• _TASK DIRECTIONS_:
Show each line from the records below in which the word "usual" occurs.

• _DATA SHOWN_:
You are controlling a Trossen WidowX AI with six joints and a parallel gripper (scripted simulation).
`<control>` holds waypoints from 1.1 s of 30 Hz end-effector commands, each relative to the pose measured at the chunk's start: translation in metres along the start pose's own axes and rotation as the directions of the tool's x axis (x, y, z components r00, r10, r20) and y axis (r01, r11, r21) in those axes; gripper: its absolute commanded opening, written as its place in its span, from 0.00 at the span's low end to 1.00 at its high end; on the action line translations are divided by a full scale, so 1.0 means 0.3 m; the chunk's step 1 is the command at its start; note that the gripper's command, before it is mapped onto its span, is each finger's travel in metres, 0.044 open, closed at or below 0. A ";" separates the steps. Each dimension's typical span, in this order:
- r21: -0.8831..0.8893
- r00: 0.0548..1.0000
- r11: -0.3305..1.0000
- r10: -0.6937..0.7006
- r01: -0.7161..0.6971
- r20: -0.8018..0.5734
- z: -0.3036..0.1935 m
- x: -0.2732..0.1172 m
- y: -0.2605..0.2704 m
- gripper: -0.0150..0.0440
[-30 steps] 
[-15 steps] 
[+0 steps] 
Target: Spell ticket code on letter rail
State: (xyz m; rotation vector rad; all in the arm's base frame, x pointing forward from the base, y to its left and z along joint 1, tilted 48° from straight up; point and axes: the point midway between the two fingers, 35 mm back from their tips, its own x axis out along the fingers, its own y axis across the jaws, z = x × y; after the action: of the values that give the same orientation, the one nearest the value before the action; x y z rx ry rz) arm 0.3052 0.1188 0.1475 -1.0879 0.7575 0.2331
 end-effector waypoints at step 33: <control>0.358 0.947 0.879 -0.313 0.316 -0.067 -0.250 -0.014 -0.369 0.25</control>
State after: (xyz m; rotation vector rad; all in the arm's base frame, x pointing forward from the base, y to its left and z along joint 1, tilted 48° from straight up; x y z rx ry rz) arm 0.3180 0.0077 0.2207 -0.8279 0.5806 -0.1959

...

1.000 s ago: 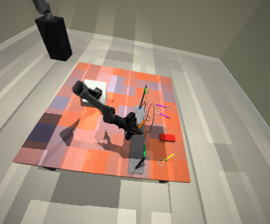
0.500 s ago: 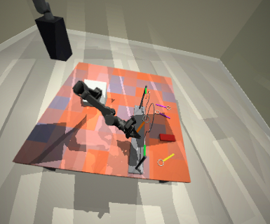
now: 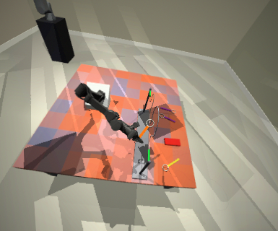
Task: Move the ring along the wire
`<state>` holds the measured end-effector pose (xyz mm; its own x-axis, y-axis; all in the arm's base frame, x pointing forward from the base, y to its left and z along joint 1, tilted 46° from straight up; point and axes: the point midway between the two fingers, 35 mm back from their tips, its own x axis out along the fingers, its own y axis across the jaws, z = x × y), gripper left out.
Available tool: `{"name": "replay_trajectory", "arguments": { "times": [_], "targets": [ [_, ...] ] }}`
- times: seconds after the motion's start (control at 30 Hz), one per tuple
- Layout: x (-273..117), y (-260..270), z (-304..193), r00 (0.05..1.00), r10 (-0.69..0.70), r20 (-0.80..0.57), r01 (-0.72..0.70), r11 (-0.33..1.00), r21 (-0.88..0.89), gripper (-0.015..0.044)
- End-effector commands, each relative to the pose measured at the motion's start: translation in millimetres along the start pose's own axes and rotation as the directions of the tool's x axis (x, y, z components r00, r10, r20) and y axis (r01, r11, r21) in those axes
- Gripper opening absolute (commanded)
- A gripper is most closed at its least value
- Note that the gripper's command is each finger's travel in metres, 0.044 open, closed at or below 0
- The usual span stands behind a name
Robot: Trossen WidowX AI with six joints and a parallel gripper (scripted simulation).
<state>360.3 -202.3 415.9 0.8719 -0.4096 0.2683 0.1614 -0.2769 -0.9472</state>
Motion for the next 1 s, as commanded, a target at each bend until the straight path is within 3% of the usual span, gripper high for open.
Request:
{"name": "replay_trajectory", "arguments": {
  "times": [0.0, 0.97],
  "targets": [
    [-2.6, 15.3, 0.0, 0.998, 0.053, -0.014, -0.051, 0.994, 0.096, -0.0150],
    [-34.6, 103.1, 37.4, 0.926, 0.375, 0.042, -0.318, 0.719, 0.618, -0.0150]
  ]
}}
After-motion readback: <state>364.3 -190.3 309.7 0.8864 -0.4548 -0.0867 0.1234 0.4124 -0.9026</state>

• _TASK RESPONSE_:
- The usual span stands behind a name
Motion for the next 1 s, as commanded, a target at each bend until the straight path is within 3% of the usual span, gripper high for open.

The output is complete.